Investors in Ulta face a range of risks. The company is particularly sensitive to economic factors such as employment and wage growth that impact discretionary consumer spending. It also faces fierce competition from beauty retailers such as Sephora, Blue Mercury, and e.l.f. Cosmetics, as well as from drug stores and grocery stores in the mass-market category. Target is Ulta’s largest competitor in mass-market cosmetics, while department stores such as Nordstrom, Saks Fifth Avenue, and Neiman Marcus compete on more expensive high-end cosmetics and fragrances. In the e-commerce segment, the company faces competition from low-cost cosmetic subscription ‘boxes’ like Glossybox, Birchbox and Ipsy, which send subscribers a monthly selection of ‘curated’ products.
Meanwhile, the salon business faces competition from chain beauty studios and boutique make-up studios. Sephora, a direct competitor in the make-up studio segment, offers complimentary makeup and hair styling classes, as well as one-on-one ‘makeovers’ with a minimum purchase of $50. Other brands, such as Bobbi Brown, offer customers their own in-house artists and complimentary styling. Drybar, a hair styling chain, offers quick services in a variety of styles starting at $45.
Ulta Beauty Inc. is a leading retailer of cosmetics and fragrances with a salon services segment specializing in hair styling and make-up. Based in Bolingbrook, Illinois, the company operated 1,264 retail stores as of February 1, 2020. It also markets cosmetics and fragrances through its website and direct mail.

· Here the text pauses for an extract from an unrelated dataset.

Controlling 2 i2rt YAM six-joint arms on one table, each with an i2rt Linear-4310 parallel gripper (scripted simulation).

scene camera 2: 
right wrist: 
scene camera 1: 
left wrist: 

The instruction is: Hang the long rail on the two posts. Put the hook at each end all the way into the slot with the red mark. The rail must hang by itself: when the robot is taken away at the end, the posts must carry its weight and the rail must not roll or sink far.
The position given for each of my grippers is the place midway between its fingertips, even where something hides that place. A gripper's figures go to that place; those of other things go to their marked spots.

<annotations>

Ulta shares currently trade at 25.1-times our FY22 EPS estimate, below the five-year historical average multiple of 32.3 and the peer average. We believe that the stock merits a premium valuation based on the company’s growing customer base and strong e-commerce presence, which should boost operating margins over time. Ulta also has the largest market share in the industry, with products across all categories, brands, and price points, and partnerships with high-profile social media influencers. Our revised target price of $295, raised from $255, implies a multiple of 27.2-times our FY22 EPS estimate, still below the five-year average.
On December 10 at midday, BUY-rated ULTA traded at $272.45, down $3.21.